Título: A cartada
Autor: Tereza Cruvinel
Fonte: O Globo, 15/11/2005, O País, p. 2
O presidente Lula e o ministro Palocci voltaram a se falar ontem, por telefone. Agora, todas as fichas estão apostadas no êxito do esforço que fará o ministro para restaurar a credibilidade e dissociar-se de antigos auxiliares na exposição do dia 22 à Comissão de Assuntos Econômicos (CAE) do Senado. Por isso, é bastante provável que ele não compareça amanhã à comissão especial da Câmara que analisa a emenda do Fundeb.
Seria uma espécie de descortesia com o Senado, com o que já foi combinado, o comparecimento à CAE como uma vacina para evitar sua convocação pela CPI dos Bingos, a que tudo pode. O adiamento da agenda desta quarta-feira deve ser negociado com a comissão do Fundeb, possivelmente pelo presidente da Casa, Aldo Rebelo.
No mercado entende-se que Lula demorou a sair em defesa de Palocci, depois da entrevista crítica da ministra Dilma Rousseff, e que mesmo a nota de sábado, reiterando sua permanência e a continuidade da política econômica, veio com atraso. Mas é certo que, se vacilou antes, Lula agora está jogando tudo para preservá-lo no cargo. Embora não se deva esperar dele qualquer reprimenda pública à ministra. O acerto de ponteiros ficará mesmo na conversa que tiveram a três na semana passada.
A CAE é uma das comissões mais influentes do Senado e tudo ali costuma acontecer sob uma aura de sobriedade que não existe nas CPIs, muito menos na dos Bingos, onde as inquirições têm sido duras, pontuadas até pelo escárnio diante da desfaçatez de alguns depoentes. Já se criou ali uma cultura de delegacia. Na CAE, Palocci pode enfrentar um ou outro oposicionista mais agressivo. O mais provável, entretanto, é que tenha condições de fazer uma exposição serena, que ouça perguntas pertinentes e seja tratado com a reverência devida ao cargo. Saindo-se ileso, terá condições de ficar, ainda que com uma trinca no cristal da imagem. Mas se levar chumbo grosso e sair chamuscado, pelo que se ouve de auxiliares, é pouco provável que vá sujeitar-se a depor na CPI dos Bingos. Um ministro da Fazenda sentado naquele banco seria uma situação desconfortável para o próprio, nociva para o governo e talvez danosa para economia - por mais que ela tenha resistido ao furacão político.

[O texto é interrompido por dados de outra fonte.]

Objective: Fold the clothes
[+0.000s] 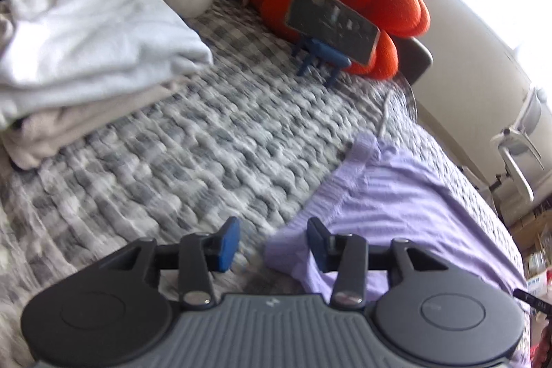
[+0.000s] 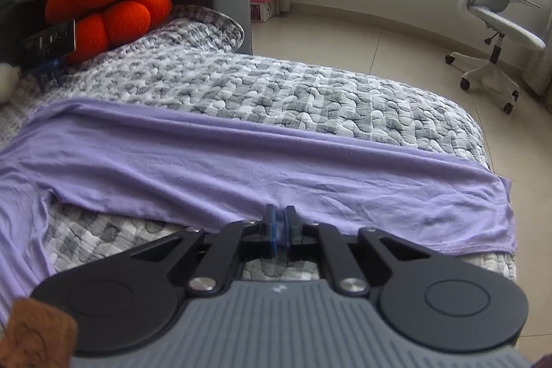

Fala-se numa exposição de Palocci ao plenário do Senado. É pouco provável que isso seja acertado. O último ministro que aceitou prestar contas ao plenário ouviu ali um repto do senador Pedro Simon para que se demitisse. E o fez logo a seguir. Foi Mendonça de Barros, no governo FH, depois do escândalo das fitas do BNDES sobre a privatização das telefônicas. O plenário tem uma solenidade própria, que confere alta gravidade a tudo o que ocorre ali. É assim em qualquer Parlamento.
Até lá, vai se continuar falando de Palocci. Serão dias sensíveis para o mercado. Ontem mesmo os indicadores se moveram, ainda que ligeiramente. E os discursos continuarão desencontrados. No PT, alguns rojões de fogo amigo. Agora foram as cobranças do senador Suplicy. E na oposição, discursos heterogêneos. Ontem, tivemos o líder da minoria, José Carlos Aleluia, do PFL, dizendo que há uma conspiração para desestabilizar o ministro, mas vinda do PT, e não da oposição. Em outra linha, o senador tucano Antero Paes de Barros pedia a cabeça do ministro, afirmando ter ele perdido as condições morais para continuar no cargo.